→ Work required: Please start at the first line of the records beneath and quote each line exactly, ending with the line containing "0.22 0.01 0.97".

(Stored records)
Start of Block
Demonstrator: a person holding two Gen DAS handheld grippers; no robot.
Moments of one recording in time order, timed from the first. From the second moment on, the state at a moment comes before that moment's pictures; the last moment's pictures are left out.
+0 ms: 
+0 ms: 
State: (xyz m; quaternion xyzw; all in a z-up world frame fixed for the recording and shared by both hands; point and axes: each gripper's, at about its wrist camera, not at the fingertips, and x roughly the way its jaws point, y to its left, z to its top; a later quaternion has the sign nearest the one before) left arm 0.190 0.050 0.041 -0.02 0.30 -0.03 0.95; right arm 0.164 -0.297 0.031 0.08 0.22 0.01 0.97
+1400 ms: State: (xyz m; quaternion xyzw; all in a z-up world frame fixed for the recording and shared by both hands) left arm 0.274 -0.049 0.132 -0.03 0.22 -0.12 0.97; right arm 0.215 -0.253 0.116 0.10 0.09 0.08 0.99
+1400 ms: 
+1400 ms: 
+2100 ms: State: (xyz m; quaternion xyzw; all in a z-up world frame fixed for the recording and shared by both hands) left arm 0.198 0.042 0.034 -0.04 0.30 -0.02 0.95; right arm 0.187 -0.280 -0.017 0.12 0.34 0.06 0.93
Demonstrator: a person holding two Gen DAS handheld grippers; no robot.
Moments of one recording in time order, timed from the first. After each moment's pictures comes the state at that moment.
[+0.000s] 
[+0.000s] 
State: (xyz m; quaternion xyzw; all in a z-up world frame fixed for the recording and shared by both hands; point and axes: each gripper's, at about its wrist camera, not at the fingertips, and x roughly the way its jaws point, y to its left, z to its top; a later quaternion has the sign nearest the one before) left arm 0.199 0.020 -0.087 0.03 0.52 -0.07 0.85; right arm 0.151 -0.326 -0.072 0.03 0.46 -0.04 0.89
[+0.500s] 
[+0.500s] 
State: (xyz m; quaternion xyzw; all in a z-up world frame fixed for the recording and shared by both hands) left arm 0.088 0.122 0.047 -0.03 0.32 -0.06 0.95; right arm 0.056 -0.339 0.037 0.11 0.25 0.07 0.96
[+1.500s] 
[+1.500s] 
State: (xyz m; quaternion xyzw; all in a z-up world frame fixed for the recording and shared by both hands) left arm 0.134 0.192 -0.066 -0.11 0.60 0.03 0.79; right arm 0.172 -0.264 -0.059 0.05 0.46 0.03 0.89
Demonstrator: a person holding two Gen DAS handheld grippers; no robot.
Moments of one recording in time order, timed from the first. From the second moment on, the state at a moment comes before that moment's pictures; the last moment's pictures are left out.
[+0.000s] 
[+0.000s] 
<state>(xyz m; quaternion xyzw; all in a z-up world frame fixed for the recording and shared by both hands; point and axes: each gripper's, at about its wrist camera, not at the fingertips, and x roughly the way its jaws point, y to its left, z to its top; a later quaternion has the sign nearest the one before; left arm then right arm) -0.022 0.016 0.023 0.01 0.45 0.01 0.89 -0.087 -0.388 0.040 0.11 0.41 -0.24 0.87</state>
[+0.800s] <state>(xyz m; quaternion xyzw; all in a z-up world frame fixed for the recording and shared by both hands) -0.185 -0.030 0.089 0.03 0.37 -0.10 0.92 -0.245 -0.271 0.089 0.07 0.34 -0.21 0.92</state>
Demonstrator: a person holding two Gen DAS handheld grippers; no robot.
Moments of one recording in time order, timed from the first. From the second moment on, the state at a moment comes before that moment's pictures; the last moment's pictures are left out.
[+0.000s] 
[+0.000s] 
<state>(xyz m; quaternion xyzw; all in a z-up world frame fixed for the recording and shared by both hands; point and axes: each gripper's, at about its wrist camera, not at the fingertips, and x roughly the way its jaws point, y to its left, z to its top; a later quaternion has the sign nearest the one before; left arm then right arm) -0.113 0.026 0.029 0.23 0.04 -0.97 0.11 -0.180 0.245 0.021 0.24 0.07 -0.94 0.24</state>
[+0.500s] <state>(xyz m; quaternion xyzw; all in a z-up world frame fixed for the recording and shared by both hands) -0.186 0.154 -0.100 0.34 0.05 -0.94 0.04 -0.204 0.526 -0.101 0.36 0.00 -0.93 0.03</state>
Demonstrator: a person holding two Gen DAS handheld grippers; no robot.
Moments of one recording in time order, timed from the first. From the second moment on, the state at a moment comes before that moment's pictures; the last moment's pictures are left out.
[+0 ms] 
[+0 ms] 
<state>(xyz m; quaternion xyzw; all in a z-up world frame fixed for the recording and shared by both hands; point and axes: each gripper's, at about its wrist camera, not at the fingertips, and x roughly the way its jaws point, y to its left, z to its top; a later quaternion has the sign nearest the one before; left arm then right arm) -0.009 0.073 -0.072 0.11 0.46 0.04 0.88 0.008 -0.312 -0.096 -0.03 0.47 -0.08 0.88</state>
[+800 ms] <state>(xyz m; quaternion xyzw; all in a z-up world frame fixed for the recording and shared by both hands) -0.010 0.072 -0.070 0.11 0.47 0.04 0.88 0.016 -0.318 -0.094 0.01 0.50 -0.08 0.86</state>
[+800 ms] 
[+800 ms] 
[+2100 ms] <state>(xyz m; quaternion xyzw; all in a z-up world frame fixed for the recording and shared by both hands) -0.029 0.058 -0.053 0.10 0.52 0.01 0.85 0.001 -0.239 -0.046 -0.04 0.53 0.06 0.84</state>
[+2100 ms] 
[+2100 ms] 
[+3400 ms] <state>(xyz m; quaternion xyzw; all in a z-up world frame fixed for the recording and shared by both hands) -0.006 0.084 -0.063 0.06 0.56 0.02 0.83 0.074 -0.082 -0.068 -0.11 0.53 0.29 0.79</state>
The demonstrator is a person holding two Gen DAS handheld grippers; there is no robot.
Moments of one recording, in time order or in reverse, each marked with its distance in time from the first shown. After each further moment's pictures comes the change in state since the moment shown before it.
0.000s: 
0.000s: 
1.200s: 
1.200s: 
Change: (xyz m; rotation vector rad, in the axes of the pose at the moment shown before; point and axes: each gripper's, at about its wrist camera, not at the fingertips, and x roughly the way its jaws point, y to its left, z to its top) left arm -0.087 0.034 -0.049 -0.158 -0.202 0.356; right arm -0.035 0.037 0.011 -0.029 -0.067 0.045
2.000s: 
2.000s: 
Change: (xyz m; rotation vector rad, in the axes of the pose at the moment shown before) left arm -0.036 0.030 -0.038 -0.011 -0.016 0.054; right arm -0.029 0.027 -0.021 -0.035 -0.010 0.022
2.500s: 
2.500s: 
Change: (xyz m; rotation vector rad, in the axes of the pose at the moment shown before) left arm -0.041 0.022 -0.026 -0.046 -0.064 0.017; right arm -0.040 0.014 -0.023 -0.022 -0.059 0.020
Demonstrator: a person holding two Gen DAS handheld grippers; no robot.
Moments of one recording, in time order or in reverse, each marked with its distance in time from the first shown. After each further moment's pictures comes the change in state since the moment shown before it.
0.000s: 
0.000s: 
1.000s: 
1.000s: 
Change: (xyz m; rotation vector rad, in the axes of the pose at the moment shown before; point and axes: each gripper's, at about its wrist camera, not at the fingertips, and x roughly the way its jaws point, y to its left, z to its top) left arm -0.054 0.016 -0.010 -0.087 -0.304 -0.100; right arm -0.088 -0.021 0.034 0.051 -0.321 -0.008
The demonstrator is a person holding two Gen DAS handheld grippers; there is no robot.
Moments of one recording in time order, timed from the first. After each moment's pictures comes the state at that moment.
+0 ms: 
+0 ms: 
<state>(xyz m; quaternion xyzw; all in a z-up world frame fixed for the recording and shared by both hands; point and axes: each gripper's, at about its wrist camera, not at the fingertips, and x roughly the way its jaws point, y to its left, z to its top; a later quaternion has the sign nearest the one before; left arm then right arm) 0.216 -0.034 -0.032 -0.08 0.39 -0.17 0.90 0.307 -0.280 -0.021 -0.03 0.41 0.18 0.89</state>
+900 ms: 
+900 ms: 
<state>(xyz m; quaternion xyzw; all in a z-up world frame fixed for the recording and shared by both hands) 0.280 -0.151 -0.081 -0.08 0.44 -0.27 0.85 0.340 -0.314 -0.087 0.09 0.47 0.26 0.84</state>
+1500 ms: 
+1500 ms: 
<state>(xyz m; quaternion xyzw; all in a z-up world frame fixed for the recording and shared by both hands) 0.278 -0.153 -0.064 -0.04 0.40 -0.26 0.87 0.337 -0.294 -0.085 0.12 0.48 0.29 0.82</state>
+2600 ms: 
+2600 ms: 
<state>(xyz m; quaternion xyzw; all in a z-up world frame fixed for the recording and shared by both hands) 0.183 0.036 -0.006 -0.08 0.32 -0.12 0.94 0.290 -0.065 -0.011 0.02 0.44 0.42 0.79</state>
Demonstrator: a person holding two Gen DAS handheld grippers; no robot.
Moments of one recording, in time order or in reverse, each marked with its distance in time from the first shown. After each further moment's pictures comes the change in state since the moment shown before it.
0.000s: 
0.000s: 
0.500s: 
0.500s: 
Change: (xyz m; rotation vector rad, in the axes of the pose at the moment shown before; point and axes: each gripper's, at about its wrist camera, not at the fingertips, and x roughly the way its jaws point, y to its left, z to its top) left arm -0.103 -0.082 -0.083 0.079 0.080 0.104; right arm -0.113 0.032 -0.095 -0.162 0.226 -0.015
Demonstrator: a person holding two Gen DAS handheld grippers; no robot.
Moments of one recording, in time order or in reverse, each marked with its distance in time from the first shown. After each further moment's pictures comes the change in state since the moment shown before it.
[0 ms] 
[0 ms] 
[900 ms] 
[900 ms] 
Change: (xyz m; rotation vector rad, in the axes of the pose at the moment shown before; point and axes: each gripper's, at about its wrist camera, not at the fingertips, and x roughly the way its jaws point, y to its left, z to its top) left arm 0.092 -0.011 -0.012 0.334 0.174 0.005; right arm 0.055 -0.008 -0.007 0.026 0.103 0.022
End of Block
→ Answer for this exercise:
Demonstrator: a person holding two Gen DAS handheld grippers; no robot.
Moments of one recording in time order, timed from the first. From the second moment on, the state at a moment comes before that moment's pictures; the last moment's pictures are left out.
+0 ms: 
+0 ms: 
State: (xyz m; quaternion xyzw; all in a z-up world frame fixed for the recording and shared by both hands; point and axes: each gripper's, at about its wrist camera, not at the fingertips, and x roughly the way its jaws point, y to its left, z to its top; a later quaternion has the sign nearest the one before) left arm 0.190 0.050 0.041 -0.02 0.30 -0.03 0.95; right arm 0.164 -0.297 0.031 0.08 0.22 0.01 0.97

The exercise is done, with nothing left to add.